▶ THE TASK
Reproduce each record exactly, leaving out no line.

[Saved entries]
-.-.-
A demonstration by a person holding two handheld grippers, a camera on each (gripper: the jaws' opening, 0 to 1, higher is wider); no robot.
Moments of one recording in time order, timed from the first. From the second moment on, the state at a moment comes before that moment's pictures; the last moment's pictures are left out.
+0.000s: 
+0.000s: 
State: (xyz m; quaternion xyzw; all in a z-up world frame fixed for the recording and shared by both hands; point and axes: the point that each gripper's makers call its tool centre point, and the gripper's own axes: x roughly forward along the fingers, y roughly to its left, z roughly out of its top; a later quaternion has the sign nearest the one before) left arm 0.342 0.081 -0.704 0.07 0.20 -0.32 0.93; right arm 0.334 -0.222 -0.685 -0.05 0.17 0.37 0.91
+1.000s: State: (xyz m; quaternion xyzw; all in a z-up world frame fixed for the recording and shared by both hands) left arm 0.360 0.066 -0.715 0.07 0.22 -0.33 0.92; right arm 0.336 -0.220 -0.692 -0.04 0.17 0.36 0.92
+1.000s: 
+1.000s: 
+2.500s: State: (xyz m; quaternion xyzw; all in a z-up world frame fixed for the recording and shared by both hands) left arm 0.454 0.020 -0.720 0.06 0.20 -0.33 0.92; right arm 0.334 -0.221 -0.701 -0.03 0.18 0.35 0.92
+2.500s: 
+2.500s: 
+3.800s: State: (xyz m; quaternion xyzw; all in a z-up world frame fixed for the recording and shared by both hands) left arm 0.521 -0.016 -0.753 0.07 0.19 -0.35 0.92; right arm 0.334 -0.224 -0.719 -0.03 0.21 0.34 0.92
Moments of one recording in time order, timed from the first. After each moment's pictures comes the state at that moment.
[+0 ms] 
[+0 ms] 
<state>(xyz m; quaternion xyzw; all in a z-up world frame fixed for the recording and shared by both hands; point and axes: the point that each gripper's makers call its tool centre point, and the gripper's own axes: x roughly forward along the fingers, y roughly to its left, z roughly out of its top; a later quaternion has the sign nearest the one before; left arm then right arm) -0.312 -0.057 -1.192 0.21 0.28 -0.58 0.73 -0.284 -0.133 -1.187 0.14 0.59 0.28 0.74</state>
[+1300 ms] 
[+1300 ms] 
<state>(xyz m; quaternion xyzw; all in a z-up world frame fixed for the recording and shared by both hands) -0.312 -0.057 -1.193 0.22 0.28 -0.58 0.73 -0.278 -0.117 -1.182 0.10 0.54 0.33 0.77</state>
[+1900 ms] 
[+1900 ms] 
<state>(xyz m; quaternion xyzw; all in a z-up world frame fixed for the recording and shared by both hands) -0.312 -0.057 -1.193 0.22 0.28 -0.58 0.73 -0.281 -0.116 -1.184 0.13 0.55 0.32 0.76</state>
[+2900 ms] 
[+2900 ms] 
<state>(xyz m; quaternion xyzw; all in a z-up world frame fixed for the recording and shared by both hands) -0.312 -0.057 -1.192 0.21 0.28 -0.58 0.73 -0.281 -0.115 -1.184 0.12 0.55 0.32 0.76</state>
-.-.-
▶ RESULT OF THE TASK
A demonstration by a person holding two handheld grippers, a camera on each (gripper: the jaws' opening, 0 to 1, higher is wider); no robot.
Moments of one recording in time order, timed from the first. From the second moment on, the state at a moment comes before that moment's pictures; the last moment's pictures are left out.
+0.000s: 
+0.000s: 
State: (xyz m; quaternion xyzw; all in a z-up world frame fixed for the recording and shared by both hands; point and axes: the point that each gripper's makers call its tool centre point, and the gripper's own axes: x roughly forward along the fingers, y roughly to its left, z roughly out of its top; a later quaternion has the sign nearest the one before) left arm 0.342 0.081 -0.704 0.07 0.20 -0.32 0.93; right arm 0.334 -0.222 -0.685 -0.05 0.17 0.37 0.91
+1.000s: State: (xyz m; quaternion xyzw; all in a z-up world frame fixed for the recording and shared by both hands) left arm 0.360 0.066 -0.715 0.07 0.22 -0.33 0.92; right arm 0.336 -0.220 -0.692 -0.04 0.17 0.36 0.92
+1.000s: 
+1.000s: 
+2.500s: State: (xyz m; quaternion xyzw; all in a z-up world frame fixed for the recording and shared by both hands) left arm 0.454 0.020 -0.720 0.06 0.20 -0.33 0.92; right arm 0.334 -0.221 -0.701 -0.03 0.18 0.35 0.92
+2.500s: 
+2.500s: 
+3.800s: State: (xyz m; quaternion xyzw; all in a z-up world frame fixed for the recording and shared by both hands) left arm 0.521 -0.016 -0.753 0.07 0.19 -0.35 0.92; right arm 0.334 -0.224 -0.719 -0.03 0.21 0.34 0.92
Moments of one recording in time order, timed from the first. After each moment's pictures comes the state at that moment.
[+0 ms] 
[+0 ms] 
<state>(xyz m; quaternion xyzw; all in a z-up world frame fixed for the recording and shared by both hands; point and axes: the point that each gripper's makers call its tool centre point, and the gripper's own axes: x roughly forward along the fingers, y roughly to its left, z roughly out of its top; a later quaternion has the sign nearest the one before; left arm then right arm) -0.312 -0.057 -1.192 0.21 0.28 -0.58 0.73 -0.284 -0.133 -1.187 0.14 0.59 0.28 0.74</state>
[+1300 ms] 
[+1300 ms] 
<state>(xyz m; quaternion xyzw; all in a z-up world frame fixed for the recording and shared by both hands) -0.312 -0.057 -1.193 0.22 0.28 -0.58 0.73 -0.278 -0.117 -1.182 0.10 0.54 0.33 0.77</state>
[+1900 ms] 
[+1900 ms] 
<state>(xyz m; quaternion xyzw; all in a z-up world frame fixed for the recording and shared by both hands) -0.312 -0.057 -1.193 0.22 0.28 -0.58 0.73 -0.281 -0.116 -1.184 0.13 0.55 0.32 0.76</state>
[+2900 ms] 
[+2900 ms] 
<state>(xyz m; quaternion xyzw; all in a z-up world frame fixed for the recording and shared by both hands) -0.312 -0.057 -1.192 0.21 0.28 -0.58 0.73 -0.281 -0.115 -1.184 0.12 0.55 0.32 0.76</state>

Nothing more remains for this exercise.